▸ Problem statement
Return the records below from the line containing "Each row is" onward, exactly, through and including the last line.

▸ Stored data entries
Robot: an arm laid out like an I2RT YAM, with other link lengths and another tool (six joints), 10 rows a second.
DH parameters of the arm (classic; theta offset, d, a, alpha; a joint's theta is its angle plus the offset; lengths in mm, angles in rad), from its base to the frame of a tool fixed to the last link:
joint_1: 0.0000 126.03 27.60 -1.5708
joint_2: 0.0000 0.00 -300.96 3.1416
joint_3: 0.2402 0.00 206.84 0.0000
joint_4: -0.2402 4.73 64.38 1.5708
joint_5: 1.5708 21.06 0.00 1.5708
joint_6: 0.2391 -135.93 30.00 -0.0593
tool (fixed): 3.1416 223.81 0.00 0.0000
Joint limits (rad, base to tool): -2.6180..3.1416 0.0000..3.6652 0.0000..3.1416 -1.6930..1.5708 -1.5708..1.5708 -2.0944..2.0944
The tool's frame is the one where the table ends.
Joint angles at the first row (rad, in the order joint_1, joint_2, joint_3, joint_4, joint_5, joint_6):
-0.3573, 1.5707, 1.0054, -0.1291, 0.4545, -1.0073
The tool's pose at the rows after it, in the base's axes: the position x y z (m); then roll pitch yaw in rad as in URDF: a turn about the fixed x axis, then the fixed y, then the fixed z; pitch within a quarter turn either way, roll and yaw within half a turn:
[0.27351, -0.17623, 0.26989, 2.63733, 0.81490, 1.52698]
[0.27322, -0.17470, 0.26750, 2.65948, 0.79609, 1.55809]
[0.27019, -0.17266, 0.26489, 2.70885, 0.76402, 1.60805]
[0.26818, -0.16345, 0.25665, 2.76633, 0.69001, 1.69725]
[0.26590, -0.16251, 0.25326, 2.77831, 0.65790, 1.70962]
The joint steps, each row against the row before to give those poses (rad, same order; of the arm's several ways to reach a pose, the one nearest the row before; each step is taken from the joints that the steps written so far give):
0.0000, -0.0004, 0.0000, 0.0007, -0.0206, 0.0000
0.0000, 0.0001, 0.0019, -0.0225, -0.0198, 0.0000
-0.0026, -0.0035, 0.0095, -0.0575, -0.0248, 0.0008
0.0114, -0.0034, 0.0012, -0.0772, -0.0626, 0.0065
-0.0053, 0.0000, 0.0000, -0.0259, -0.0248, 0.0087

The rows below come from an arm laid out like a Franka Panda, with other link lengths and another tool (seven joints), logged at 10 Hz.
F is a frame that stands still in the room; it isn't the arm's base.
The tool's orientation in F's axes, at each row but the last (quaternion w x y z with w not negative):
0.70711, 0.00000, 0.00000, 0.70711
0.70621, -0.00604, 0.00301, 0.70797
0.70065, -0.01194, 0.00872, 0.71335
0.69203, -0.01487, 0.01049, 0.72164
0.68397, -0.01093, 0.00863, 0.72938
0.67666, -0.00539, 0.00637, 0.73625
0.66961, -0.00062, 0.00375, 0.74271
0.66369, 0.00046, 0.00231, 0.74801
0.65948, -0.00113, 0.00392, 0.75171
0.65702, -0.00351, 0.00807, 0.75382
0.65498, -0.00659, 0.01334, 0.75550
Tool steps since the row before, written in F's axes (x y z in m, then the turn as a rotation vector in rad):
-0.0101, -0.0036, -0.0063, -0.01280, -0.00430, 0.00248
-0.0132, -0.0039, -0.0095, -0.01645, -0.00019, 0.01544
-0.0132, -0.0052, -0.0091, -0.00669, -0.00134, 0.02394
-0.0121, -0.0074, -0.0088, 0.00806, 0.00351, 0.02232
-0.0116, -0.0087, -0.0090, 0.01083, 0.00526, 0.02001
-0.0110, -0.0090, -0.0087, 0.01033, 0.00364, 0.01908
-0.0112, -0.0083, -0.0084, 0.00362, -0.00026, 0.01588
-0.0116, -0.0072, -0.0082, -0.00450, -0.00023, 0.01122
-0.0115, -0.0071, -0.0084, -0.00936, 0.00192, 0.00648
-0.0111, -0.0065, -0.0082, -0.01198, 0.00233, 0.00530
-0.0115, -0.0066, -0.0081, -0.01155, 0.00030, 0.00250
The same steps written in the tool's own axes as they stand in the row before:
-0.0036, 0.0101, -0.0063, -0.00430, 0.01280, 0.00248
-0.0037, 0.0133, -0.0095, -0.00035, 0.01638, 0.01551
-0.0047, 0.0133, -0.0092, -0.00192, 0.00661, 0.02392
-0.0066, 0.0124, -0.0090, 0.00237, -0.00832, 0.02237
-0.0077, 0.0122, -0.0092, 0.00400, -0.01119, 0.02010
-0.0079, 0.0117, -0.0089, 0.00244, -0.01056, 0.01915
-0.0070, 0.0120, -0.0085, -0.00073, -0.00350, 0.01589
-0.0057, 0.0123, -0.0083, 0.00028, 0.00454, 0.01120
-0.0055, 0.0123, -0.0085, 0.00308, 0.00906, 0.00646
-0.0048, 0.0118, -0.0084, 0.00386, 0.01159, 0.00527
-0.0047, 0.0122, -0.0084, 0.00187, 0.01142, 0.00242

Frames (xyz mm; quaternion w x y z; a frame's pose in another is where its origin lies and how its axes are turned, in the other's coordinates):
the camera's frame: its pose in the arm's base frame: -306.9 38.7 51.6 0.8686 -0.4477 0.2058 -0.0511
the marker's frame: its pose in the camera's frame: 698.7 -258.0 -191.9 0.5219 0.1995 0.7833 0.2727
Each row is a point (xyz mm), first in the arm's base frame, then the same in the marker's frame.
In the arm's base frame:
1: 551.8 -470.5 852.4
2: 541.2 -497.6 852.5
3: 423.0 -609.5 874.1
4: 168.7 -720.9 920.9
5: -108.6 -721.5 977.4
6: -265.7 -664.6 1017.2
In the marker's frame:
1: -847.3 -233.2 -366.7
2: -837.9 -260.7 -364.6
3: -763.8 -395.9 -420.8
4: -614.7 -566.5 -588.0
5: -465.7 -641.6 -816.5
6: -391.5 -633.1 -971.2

▸ Solution for this problem
Each row is a point (xyz mm), first in the arm's base frame, then the same in the marker's frame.
In the arm's base frame:
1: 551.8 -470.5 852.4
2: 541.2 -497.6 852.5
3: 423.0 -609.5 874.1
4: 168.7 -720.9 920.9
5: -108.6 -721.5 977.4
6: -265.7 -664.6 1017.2
In the marker's frame:
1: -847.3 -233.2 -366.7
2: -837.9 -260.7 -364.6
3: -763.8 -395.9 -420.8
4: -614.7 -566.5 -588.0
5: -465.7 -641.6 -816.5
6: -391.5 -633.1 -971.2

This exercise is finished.